Exercise details:
Say how many lines of the records include the string "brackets". Nothing else belongs in the answer.

Given data:
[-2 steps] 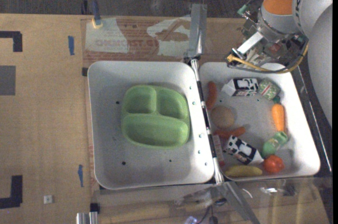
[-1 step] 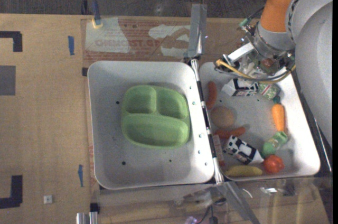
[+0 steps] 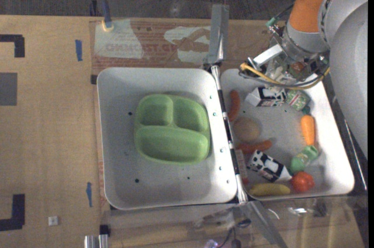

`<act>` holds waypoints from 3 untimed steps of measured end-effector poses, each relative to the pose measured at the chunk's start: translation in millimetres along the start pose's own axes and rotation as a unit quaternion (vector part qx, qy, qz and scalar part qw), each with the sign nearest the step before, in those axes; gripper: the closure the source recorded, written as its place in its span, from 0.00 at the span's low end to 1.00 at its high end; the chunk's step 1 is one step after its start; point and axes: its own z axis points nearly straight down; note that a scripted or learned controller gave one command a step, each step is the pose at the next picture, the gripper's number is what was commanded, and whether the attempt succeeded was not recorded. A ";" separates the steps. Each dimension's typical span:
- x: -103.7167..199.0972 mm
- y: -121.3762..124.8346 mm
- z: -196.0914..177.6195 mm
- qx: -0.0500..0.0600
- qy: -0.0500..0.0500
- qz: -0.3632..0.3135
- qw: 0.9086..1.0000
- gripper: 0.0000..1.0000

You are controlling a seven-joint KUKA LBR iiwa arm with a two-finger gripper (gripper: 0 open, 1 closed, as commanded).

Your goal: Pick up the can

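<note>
The can, small with a green label, lies on its side near the back of the right bin. My gripper hangs low over the bin's back edge, just up and left of the can, with cables and its body masking its tip. Between them and slightly left lies a small white and black carton. I cannot see anything held.
The right bin also holds a sausage, a brown potato, a carrot, a cow-print carton, a green bottle, a tomato and a banana. A green divided plate sits in the left bin.
</note>
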 end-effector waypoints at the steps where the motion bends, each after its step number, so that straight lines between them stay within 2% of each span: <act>1: 0.8 -0.4 -9.9 0.000 0.000 -0.002 1.000 1.00; 2: -8.8 -23.1 -89.2 -0.002 0.002 -0.013 1.000 1.00; 3: -13.1 -1.6 10.8 0.000 0.000 0.020 1.000 1.00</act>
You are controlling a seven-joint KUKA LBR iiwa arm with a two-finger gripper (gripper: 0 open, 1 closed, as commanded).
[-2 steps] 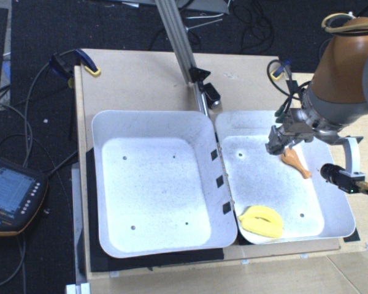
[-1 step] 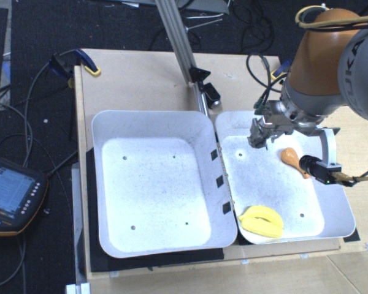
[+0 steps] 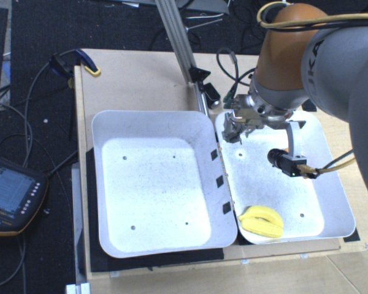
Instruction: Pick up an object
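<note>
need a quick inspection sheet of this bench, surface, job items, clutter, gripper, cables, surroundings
surface: wooden bench bearing a left bin and a right bin, both white, side by side
job's things: yellow object lying in the right bin's near left corner
clutter: blue and yellow clamp at the bench's far left corner
grippers: gripper over the right bin's far left part, apart from the yellow object
cables: black cables on the floor at left; a yellow cable along the arm
surroundings: handheld pendant on the floor at left; a metal rail behind the bins
</note>
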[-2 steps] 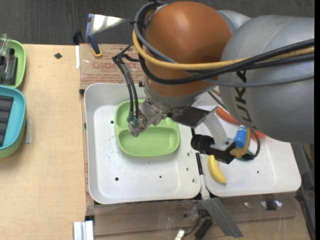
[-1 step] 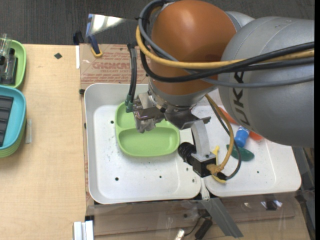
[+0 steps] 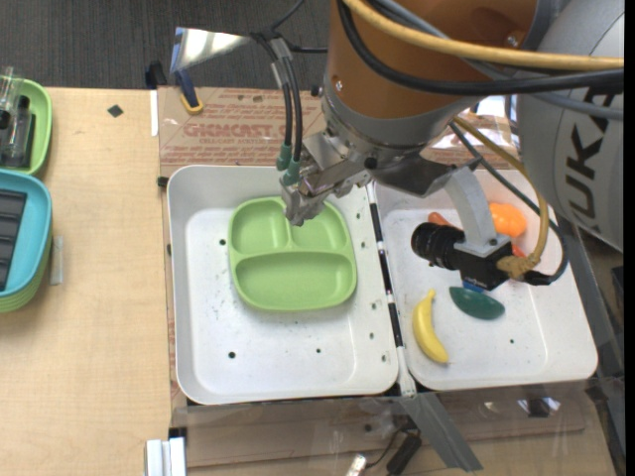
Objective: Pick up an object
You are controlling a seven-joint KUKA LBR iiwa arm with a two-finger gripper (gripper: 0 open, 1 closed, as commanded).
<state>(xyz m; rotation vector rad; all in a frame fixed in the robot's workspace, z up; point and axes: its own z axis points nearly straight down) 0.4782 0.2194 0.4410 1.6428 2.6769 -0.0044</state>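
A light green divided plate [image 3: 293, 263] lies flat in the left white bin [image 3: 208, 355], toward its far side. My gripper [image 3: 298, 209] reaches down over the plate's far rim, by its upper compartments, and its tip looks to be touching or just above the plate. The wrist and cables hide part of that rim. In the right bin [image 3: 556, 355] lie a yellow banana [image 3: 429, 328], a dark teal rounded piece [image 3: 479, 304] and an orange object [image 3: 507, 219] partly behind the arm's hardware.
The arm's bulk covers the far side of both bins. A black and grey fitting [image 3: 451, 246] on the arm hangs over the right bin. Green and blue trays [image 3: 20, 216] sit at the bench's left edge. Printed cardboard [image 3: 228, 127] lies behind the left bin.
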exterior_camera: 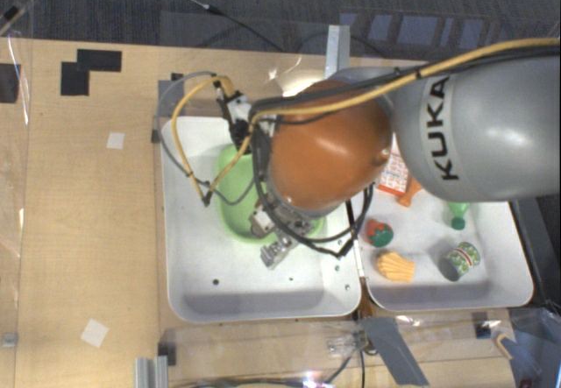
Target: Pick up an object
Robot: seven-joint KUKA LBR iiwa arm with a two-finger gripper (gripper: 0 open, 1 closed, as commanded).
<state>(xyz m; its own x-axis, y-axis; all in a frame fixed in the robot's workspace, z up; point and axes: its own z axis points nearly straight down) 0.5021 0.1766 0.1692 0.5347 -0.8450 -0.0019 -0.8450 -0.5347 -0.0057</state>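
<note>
Green bowl (235, 202) in left bin (188, 290), partly covered by the arm (329, 154); end effector (276, 250) lowered beside it, presumably for grasping; finger state cannot be told.

Arm (491, 128): grey casing, black lettering, orange band (329, 154), yellow cable (188, 102). Tool (276, 250): silver metal. Behind the tool: pale green bowl (232, 198). Bins (210, 290): white. Right of the tool: yellow toy (396, 267), red-and-green toy (379, 233), patterned green-grey can (459, 259). Worktop (79, 229): light wood.
</note>
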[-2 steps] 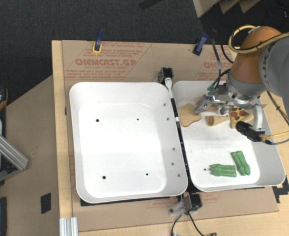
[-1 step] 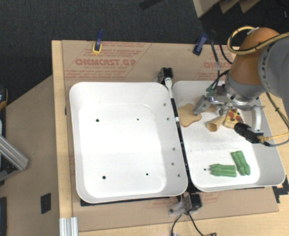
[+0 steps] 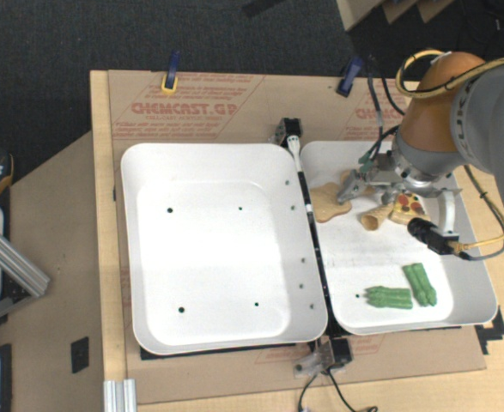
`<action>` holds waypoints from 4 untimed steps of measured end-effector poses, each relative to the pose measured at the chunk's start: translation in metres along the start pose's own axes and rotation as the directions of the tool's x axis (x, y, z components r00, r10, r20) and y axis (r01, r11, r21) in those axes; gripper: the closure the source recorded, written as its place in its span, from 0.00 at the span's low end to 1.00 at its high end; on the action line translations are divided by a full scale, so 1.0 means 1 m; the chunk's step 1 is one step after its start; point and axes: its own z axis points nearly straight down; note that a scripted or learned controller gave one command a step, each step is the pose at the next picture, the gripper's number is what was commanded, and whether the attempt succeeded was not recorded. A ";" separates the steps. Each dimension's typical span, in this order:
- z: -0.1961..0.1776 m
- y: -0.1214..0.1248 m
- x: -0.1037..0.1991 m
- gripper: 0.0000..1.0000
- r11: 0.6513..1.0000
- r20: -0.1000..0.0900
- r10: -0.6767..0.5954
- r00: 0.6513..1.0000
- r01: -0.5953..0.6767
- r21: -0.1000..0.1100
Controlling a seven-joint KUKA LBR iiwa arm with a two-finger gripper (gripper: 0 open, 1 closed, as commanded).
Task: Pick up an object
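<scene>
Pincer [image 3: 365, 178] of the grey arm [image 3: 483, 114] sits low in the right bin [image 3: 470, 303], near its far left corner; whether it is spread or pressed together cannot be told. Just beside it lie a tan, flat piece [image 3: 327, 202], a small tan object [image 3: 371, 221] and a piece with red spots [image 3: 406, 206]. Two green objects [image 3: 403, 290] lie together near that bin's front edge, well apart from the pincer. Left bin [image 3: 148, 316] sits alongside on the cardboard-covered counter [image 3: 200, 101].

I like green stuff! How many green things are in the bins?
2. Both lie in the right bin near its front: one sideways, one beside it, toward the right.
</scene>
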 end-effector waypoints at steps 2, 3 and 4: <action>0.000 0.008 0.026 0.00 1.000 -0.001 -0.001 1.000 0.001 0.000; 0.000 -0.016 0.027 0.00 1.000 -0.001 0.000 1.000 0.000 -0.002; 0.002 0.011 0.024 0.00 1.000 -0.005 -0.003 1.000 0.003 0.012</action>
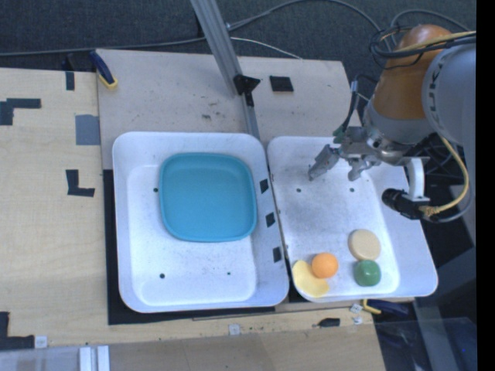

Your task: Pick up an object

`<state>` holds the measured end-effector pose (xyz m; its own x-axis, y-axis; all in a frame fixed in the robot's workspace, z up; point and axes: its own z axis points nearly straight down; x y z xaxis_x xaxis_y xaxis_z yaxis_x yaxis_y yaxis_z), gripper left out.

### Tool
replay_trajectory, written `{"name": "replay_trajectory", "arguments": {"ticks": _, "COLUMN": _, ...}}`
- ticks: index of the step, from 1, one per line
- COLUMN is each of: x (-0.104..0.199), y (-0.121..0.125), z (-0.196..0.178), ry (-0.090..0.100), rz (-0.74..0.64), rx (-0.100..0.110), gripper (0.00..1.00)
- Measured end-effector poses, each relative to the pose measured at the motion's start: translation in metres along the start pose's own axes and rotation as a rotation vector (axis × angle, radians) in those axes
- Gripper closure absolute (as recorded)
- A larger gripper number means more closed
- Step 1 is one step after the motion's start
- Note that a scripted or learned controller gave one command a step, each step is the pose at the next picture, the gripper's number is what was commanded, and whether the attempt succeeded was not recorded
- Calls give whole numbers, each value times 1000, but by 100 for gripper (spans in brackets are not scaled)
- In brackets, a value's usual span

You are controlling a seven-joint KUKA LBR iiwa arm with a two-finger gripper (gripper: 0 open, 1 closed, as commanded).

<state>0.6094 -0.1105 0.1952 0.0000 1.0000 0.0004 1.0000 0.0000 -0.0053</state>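
The two-finger gripper [338,168] is seen spread and empty above the right white bin's [309,207] far end. The small orange ball [324,265], pale yellow piece [308,281], beige disc [364,244] and green ball [366,273] are clustered at the near end, well apart from it. A grasp could be spoiled by neighbours touching, since a round ball may be nudged away.

From my remote station I note a wooden bench [46,230] carrying strips of dark tape [75,182] toward 9 o'clock. A blue-and-yellow clamp [104,69] sits at 11 o'clock on the lighter board [170,91]. A grey metal rail [224,49] runs aslant from 12 o'clock down toward centre, ending beside a black bracket [246,85]. A black square patch [281,84] lies just right of it. Dark carpet [93,10] crosses the top, with grey cable [302,5] trailing over it.
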Motion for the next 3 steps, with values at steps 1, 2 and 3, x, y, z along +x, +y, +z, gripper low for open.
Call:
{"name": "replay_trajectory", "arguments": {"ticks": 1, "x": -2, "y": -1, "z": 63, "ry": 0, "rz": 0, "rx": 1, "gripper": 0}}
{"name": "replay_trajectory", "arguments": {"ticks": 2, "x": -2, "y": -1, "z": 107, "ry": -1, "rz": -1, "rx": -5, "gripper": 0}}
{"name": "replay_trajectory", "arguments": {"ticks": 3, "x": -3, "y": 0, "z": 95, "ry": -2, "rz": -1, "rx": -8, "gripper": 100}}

Solution:
2